ACTIVITY ▸
Only the lines from the top of the data through the line containing "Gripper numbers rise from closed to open" should be duplicated, exactly as they appear.
──────────
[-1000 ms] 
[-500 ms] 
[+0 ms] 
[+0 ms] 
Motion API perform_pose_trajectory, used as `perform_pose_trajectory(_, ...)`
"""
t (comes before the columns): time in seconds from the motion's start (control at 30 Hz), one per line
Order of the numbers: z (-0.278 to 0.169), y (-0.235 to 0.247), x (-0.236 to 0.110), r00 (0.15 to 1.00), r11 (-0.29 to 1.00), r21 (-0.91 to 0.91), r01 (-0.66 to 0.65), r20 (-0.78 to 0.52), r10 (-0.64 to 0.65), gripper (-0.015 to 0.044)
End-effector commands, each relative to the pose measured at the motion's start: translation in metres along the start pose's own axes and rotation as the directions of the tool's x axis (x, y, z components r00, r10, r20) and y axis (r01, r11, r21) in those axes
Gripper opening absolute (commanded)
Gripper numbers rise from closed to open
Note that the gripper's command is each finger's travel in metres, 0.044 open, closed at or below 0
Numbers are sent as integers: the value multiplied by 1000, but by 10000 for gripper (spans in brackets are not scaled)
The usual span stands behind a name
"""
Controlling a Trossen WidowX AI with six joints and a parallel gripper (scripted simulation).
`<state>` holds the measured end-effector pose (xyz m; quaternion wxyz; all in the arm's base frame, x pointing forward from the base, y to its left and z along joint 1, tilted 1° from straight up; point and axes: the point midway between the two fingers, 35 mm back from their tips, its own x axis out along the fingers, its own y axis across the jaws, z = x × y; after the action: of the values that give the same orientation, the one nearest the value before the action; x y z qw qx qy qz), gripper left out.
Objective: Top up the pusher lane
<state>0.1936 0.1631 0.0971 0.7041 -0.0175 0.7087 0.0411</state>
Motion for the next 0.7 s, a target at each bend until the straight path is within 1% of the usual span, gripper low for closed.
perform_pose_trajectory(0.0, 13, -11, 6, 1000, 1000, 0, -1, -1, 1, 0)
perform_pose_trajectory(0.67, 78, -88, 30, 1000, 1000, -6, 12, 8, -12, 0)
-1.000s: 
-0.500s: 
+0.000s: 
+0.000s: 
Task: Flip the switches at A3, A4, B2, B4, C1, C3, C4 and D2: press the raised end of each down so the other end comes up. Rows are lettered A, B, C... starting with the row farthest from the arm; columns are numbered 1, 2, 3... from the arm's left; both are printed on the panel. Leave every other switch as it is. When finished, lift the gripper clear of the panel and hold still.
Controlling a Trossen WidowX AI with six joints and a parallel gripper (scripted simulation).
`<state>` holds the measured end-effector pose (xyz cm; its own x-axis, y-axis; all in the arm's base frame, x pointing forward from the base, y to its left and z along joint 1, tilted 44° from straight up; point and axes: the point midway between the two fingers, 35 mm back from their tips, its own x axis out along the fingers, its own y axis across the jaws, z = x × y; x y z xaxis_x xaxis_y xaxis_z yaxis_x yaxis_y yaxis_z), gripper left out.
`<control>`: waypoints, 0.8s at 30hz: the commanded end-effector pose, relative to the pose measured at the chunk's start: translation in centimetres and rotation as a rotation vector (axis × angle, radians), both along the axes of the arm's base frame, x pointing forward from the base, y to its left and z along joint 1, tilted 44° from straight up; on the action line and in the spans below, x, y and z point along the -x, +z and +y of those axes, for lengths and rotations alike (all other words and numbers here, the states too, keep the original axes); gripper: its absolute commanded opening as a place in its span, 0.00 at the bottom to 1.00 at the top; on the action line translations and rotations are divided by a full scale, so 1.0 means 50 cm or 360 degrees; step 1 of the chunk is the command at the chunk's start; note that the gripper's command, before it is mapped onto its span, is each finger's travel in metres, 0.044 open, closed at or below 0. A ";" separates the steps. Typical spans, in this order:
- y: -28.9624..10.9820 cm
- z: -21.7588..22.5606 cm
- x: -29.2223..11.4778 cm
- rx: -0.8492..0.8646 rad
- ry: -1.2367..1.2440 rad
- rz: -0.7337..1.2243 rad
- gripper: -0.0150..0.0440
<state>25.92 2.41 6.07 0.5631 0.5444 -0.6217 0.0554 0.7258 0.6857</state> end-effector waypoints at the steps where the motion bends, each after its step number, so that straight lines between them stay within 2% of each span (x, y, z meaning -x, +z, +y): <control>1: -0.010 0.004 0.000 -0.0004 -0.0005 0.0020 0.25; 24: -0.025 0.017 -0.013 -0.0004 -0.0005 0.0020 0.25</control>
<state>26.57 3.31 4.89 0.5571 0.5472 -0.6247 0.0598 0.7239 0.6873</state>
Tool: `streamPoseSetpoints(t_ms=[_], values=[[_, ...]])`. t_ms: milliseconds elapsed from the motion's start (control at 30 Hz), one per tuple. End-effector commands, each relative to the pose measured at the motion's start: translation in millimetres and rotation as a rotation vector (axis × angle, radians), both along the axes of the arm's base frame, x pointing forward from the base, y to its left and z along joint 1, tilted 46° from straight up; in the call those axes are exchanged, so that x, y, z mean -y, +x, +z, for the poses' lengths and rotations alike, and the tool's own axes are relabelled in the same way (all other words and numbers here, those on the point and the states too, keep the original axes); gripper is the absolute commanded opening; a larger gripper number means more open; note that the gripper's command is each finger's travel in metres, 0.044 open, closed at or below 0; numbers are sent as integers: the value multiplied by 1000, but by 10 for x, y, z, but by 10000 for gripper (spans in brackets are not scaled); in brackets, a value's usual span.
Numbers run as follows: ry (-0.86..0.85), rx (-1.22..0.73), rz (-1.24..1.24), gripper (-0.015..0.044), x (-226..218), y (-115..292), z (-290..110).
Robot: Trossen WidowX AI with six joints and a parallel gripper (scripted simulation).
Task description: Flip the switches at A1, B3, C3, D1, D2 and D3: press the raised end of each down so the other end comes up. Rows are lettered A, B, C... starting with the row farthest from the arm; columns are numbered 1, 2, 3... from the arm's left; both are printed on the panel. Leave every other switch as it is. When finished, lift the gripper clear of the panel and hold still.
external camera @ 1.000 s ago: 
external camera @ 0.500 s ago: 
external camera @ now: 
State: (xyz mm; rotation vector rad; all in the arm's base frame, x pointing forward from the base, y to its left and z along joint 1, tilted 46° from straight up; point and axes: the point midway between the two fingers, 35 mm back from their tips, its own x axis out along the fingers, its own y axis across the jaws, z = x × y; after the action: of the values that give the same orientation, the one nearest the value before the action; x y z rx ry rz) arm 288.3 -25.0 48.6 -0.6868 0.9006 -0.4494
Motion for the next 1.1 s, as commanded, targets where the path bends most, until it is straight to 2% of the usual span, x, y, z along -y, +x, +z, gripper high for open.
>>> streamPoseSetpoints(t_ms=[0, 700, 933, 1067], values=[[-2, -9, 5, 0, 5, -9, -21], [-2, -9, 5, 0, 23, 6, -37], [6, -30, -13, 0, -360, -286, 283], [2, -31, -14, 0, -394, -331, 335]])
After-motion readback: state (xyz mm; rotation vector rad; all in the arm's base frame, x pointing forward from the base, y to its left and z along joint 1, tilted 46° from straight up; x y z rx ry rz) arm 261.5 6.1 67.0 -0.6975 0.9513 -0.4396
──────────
EXERCISE OUTPUT ▸
[-1000 ms] 
[-500 ms] 
[+0 ms] 
[+0 ms] 
Motion API perform_pose_trajectory, used as `perform_pose_trajectory(_, ...)`
"""
t (comes before the columns): time in seconds from the motion's start (control at 30 Hz), one per line
Order of the numbers: z (-0.278 to 0.169), y (-0.235 to 0.247), x (-0.236 to 0.110), r00 (0.15 to 1.00), r11 (-0.29 to 1.00), r21 (-0.91 to 0.91), r01 (-0.66 to 0.65), r20 (-0.78 to 0.52), r10 (-0.64 to 0.65), gripper (-0.015 to 0.044)
End-effector commands, each relative to the pose measured at the motion's start: translation in metres along the start pose's own axes and rotation as the directions of the tool's x axis (x, y, z components r00, r10, r20) and y axis (r01, r11, r21) in those axes
Gripper opening absolute (commanded)
Gripper numbers rise from closed to open

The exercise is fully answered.